**Available data**:
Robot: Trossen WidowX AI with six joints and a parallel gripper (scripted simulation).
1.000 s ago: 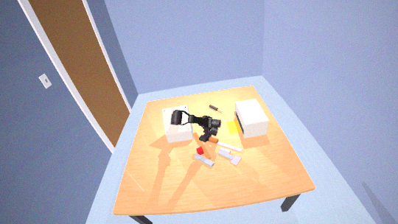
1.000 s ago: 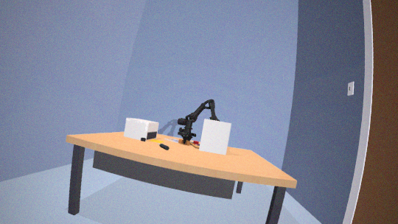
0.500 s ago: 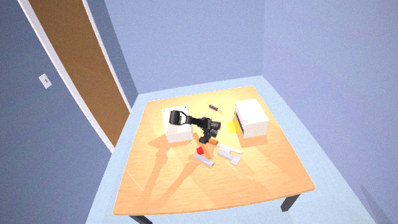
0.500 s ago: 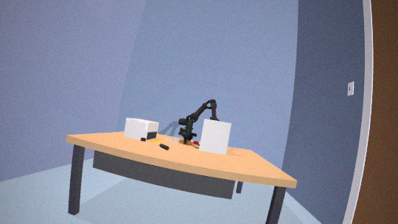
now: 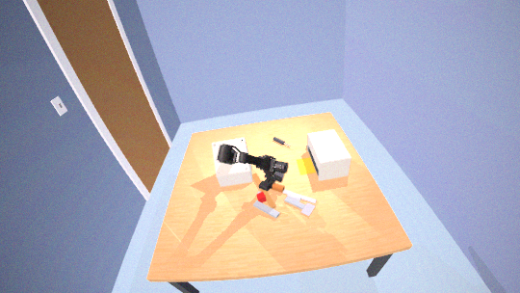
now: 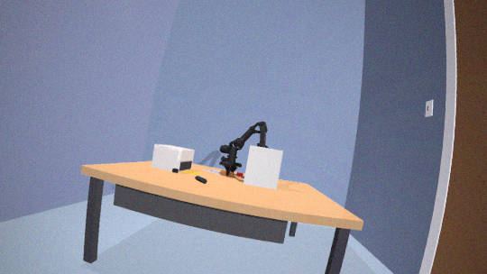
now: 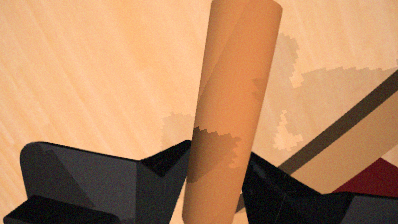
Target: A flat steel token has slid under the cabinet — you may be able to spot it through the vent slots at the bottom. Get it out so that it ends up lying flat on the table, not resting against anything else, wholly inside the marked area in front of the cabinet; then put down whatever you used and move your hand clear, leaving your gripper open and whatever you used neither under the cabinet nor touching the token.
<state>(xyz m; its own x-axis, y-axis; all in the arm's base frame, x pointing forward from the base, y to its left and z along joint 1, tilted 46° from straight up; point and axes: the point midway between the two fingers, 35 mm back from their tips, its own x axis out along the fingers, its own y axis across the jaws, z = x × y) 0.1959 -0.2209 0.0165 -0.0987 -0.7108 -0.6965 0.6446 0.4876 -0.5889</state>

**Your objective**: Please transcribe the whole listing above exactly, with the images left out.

**Result of the exercise**:
Robot: Trossen WidowX AI with six joints and a parallel gripper (scripted simulation).
1.000 s ago: 
1.000 s ago: 
0.500 s ago: 
0.500 s ago: 
now: 
now: 
now: 
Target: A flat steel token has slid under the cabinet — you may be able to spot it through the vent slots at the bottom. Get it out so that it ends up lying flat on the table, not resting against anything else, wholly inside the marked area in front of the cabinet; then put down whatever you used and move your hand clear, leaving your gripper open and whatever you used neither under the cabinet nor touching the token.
<state>(xyz m; its own x-axis, y-axis; all in the arm's base frame, x pointing forward from the base, y to its left and z along joint 1, tilted 46° from straight up; point and axes: the point midway between the two fingers, 35 mm back from their tips, its own x axis out along the fingers, its own y axis across the jaws, z = x × y) 0.1959 -0.2209 0.0165 -0.0987 -0.7108 -0.6965 0.6446 0.4876 -0.5889</state>

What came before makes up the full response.